Syudans are a self-sufficient, universal multidisciplinary economic complex, consisting in the organizational structure of Public economic sectors full of financial institutions (banks, insurance and transport companies), trading firms, as well as production enterprises.

Industrial associations that entered Japanese corporations were formed on the principle of vertical integration, (this Japanese variant was called "Keyresu"). "Keyresu" as top-menenjer of firms by knocking down multiple phyllials (which together form the upper wedge of vertical integration). In such cases, the contacts will be very strong and reliable.[8]

The Japanese experience of investing greatly influenced the development of many new industrialized states. Today, Japanese corporations are focused on revising many prinatal issues, namely attracting investments or releasing it to other countries, optimally organizing the economic turnover of any country.

Unique in the development of production, that is, the experience of using financial funds was collected in South Korea. First of all, capital is concentrated in several large corporations. The South Korean variant is similar to the Japanese variant syudans. The main difference is that Korean groups are based on Family results.

A descriptive feature of the German model of investment supply is the close interaction of cooperative structures with industrial banks. Stable horizontal industry-financial departments financial institutions with industrial concerns inter-sectoral integration arises from the joint activities of shareholder financial and businessmen. Banks participate not only in the financing of investision projects, but also in the management of enterprises. Thus, in many developed countries, there is an integration of high levels of Finance and industrial capital. This ensures the reconstruction of production, the release of a competitive product and an increase in the profitability of production.

For the CIS countries, attracting foreign investments today is very relevant.

  1. Development of programs for the development of foreign trade activities established under legislation;
  2. Securing credit to TIF participants;
  3. organize trade shows and special symposia and conferences and participate in them;
  4. transfer of advertising companies in the development of export of products and services;
  5. ensuring the implementation of the Foreign Trade Information System and information consulting services, as well as other forms of promotion of foreign trade activities.

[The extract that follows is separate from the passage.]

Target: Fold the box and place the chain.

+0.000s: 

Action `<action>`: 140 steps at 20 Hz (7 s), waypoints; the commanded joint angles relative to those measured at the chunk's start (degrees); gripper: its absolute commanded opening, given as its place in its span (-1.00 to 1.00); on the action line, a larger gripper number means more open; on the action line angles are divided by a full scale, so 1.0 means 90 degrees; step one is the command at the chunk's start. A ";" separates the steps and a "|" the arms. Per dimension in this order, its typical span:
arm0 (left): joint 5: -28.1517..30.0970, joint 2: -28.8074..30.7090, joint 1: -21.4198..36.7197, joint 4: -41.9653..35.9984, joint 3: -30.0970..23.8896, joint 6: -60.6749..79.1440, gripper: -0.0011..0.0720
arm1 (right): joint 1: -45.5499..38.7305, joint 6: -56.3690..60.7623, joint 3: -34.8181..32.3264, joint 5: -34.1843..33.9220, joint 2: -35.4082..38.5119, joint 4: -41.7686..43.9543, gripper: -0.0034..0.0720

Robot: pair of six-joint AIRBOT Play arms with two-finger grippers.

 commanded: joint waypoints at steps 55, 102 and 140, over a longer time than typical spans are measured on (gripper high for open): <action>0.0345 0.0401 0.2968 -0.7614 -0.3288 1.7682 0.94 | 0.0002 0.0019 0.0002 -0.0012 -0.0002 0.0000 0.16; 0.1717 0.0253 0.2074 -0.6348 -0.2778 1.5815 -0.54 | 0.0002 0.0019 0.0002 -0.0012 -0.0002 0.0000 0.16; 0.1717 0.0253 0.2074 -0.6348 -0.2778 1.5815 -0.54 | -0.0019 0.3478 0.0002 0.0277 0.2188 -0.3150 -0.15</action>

Therefore, foreign investment is very common in the practice of the style of development of the national economy, expansion of social problems and financial resources.

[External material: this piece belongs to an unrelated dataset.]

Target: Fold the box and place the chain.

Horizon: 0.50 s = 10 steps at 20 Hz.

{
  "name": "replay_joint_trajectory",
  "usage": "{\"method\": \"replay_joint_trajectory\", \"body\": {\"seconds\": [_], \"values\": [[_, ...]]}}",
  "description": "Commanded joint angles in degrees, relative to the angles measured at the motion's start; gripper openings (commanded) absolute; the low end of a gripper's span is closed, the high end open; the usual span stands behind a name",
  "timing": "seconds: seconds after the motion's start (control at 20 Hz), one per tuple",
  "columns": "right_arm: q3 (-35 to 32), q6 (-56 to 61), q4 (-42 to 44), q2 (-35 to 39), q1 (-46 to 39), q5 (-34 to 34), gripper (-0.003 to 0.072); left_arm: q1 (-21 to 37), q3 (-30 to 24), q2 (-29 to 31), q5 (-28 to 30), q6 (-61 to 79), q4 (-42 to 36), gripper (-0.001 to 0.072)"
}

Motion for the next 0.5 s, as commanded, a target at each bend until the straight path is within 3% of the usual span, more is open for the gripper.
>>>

Today, the international market of foreign investments is rapidly developing in the world. In the international market of investments, demand is dominated by supply, under which mainly investments are directed to countries where there are favorable conditions for the investment activities of foreign investors.

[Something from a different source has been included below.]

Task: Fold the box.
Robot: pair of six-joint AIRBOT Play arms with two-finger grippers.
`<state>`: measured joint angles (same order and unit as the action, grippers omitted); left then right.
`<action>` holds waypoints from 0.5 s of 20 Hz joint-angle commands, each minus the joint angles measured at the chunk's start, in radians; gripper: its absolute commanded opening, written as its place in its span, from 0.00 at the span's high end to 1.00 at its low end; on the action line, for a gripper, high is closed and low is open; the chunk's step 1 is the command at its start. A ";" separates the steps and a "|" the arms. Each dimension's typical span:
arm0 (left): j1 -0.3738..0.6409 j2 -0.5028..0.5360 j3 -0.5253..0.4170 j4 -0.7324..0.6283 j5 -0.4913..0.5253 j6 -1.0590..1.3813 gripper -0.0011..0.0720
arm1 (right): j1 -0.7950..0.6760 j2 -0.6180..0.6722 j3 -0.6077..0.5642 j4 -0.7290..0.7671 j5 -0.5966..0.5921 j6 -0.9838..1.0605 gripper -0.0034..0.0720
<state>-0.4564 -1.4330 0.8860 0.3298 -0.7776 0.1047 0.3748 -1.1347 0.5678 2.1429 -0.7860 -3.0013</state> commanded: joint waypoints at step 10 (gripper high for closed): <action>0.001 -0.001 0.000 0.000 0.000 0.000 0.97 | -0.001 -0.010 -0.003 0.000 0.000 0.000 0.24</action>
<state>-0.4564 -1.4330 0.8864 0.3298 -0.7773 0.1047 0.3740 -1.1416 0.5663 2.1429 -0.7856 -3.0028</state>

The new EU member states, now developing Poland, Romania, Bulgaria, Croatia, Slovakia, Czech Republic, Baltic countries, are countries in need of internal and external investment. The features of attracting them to investment are the development of technology and technology, rich natural resources, relatively high-skilled labor, European market investment infrastructure, etc. It is worth mentioning that they are increasing public debt due to the large amount of investment involved. The experience of economic development and investment of newly industrialized states, the study of their good and bad sides, the identification of interaction in the formation of world economy will take a fresh look at the problems of the economic strategy of Uzbekistan.

Conclusion

Thus, the foreign experience of attracting investment given in this article provides an opportunity to conclude in this way, that is, increasing the attractiveness of Investiture processes at the enterprise level requires professional participants of the stock market by the state, transparent information important, coordinated actions of mutually profitable economic relations. Only such a combination of actions, investision seriously changes the subjects of the process, the business environment and ensures high rates of economic growth.